_AIM OF THE TASK_
A complete, exact copy of the records is needed here.

Stored data
===============

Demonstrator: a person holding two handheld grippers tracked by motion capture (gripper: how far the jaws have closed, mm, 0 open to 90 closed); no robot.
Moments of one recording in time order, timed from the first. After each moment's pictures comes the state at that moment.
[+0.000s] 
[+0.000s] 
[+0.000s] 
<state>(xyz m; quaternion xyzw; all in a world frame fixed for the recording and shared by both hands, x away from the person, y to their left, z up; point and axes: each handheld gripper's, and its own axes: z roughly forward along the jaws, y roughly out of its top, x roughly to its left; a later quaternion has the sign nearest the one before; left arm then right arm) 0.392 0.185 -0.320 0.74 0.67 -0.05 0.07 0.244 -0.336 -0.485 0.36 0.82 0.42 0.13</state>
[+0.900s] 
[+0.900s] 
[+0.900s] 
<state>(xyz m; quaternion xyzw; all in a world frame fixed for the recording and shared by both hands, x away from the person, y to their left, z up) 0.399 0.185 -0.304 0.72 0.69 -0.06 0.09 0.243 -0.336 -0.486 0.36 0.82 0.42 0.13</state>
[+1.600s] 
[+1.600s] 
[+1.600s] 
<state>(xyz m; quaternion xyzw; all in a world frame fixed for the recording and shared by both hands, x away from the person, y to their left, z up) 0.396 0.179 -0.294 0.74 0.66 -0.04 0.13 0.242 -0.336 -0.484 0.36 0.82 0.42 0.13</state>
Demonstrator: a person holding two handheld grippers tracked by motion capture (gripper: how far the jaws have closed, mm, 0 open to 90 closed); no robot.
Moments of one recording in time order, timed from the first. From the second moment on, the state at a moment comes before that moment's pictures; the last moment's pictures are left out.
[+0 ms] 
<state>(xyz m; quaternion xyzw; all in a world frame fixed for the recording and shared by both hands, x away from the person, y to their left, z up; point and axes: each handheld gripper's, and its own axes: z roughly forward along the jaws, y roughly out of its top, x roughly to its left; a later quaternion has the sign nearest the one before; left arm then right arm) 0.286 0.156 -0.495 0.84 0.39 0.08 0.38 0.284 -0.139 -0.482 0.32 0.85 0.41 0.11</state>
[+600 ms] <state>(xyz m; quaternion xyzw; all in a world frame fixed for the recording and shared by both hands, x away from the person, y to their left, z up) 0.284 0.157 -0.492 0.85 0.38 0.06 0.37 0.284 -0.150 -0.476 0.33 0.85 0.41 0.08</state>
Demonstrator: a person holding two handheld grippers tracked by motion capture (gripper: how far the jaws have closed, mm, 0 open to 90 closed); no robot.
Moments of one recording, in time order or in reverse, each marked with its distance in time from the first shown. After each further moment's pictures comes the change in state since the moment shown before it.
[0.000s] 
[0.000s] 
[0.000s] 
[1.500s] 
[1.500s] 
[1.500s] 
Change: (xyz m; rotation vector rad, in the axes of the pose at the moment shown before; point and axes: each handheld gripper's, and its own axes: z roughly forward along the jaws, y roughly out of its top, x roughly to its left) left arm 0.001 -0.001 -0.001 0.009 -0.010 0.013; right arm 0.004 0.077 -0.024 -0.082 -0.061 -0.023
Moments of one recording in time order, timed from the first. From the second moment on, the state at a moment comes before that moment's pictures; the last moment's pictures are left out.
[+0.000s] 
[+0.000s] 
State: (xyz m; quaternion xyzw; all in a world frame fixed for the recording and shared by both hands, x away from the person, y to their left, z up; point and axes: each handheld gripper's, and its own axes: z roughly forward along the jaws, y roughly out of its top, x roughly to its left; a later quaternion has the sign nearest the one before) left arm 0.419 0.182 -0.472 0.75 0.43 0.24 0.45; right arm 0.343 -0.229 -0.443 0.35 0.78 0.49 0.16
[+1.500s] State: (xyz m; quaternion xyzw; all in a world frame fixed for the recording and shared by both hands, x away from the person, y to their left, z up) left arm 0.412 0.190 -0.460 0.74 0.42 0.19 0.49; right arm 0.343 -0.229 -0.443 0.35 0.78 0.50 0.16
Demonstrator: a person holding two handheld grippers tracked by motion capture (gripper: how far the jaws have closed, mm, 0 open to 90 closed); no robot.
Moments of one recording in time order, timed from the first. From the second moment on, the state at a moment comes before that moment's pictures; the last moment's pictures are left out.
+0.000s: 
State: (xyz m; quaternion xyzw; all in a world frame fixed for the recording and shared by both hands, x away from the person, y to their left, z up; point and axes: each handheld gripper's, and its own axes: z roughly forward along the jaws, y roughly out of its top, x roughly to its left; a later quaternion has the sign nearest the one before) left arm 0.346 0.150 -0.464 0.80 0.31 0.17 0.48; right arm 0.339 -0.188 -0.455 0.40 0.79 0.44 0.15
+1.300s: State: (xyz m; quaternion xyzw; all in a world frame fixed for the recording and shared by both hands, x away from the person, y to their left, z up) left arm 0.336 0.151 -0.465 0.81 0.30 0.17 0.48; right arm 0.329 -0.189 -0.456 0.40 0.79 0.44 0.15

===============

_RESULT OF THE EXERCISE_
Demonstrator: a person holding two handheld grippers tracked by motion capture (gripper: how far the jaws have closed, mm, 0 open to 90 closed); no robot.
Moments of one recording in time order, timed from the first. After each moment's pictures comes the state at that moment.
[+0.000s] 
[+0.000s] 
[+0.000s] 
<state>(xyz m; quaternion xyzw; all in a world frame fixed for the recording and shared by both hands, x away from the person, y to their left, z up; point and axes: each handheld gripper's, and its own axes: z roughly forward along the jaws, y roughly out of its top, x roughly to its left; a later quaternion has the sign nearest the one before; left arm then right arm) 0.392 0.185 -0.320 0.74 0.67 -0.05 0.07 0.244 -0.336 -0.485 0.36 0.82 0.42 0.13</state>
[+0.900s] 
[+0.900s] 
[+0.900s] 
<state>(xyz m; quaternion xyzw; all in a world frame fixed for the recording and shared by both hands, x away from the person, y to their left, z up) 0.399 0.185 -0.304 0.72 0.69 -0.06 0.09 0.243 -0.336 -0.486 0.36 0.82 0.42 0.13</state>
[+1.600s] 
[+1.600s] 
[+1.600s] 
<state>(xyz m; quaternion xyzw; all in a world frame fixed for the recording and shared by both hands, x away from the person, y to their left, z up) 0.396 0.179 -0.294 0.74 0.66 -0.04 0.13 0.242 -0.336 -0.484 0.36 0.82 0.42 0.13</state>
Demonstrator: a person holding two handheld grippers tracked by motion capture (gripper: how far the jaws have closed, mm, 0 open to 90 closed); no robot.
Moments of one recording in time order, timed from the first. From the second moment on, the state at a moment comes before that moment's pictures; the last moment's pictures are left out.
[+0 ms] 
<state>(xyz m; quaternion xyzw; all in a world frame fixed for the recording and shared by both hands, x away from the person, y to their left, z up; point and axes: each handheld gripper's, and its own axes: z roughly forward along the jaws, y roughly out of its top, x roughly to its left; a later quaternion has the sign nearest the one before; left arm then right arm) 0.286 0.156 -0.495 0.84 0.39 0.08 0.38 0.284 -0.139 -0.482 0.32 0.85 0.41 0.11</state>
[+600 ms] <state>(xyz m; quaternion xyzw; all in a world frame fixed for the recording and shared by both hands, x away from the person, y to their left, z up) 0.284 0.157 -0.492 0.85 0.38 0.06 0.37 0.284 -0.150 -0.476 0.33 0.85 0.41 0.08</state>
Demonstrator: a person holding two handheld grippers tracked by motion capture (gripper: how far the jaws have closed, mm, 0 open to 90 closed); no robot.
Moments of one recording, in time order or in reverse, each marked with its distance in time from the first shown. After each further moment's pictures comes the change in state since the moment shown before it.
[0.000s] 
[0.000s] 
[0.000s] 
[1.500s] 
[1.500s] 
[1.500s] 
Change: (xyz m; rotation vector rad, in the axes of the pose at the moment shown before; point and axes: each handheld gripper's, and its own axes: z roughly forward along the jaws, y roughly out of its top, x roughly to its left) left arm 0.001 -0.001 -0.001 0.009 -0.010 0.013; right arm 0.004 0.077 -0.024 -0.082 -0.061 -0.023
Moments of one recording in time order, timed from the first. From the second moment on, the state at a moment comes before that moment's pictures; the last moment's pictures are left out.
[+0.000s] 
[+0.000s] 
State: (xyz m; quaternion xyzw; all in a world frame fixed for the recording and shared by both hands, x away from the person, y to their left, z up; point and axes: each handheld gripper's, and its own axes: z roughly forward along the jaws, y roughly out of its top, x roughly to its left; a later quaternion has the sign nearest the one before) left arm 0.419 0.182 -0.472 0.75 0.43 0.24 0.45; right arm 0.343 -0.229 -0.443 0.35 0.78 0.49 0.16
[+1.500s] State: (xyz m; quaternion xyzw; all in a world frame fixed for the recording and shared by both hands, x away from the person, y to their left, z up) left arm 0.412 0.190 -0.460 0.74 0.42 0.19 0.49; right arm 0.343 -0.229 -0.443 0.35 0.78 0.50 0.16
Demonstrator: a person holding two handheld grippers tracked by motion capture (gripper: how far the jaws have closed, mm, 0 open to 90 closed); no robot.
Moments of one recording in time order, timed from the first. From the second moment on, the state at a moment comes before that moment's pictures; the last moment's pictures are left out.
+0.000s: 
State: (xyz m; quaternion xyzw; all in a world frame fixed for the recording and shared by both hands, x away from the person, y to their left, z up; point and axes: each handheld gripper's, and its own axes: z roughly forward along the jaws, y roughly out of its top, x roughly to its left; a later quaternion has the sign nearest the one before) left arm 0.346 0.150 -0.464 0.80 0.31 0.17 0.48; right arm 0.339 -0.188 -0.455 0.40 0.79 0.44 0.15
+1.300s: State: (xyz m; quaternion xyzw; all in a world frame fixed for the recording and shared by both hands, x away from the person, y to their left, z up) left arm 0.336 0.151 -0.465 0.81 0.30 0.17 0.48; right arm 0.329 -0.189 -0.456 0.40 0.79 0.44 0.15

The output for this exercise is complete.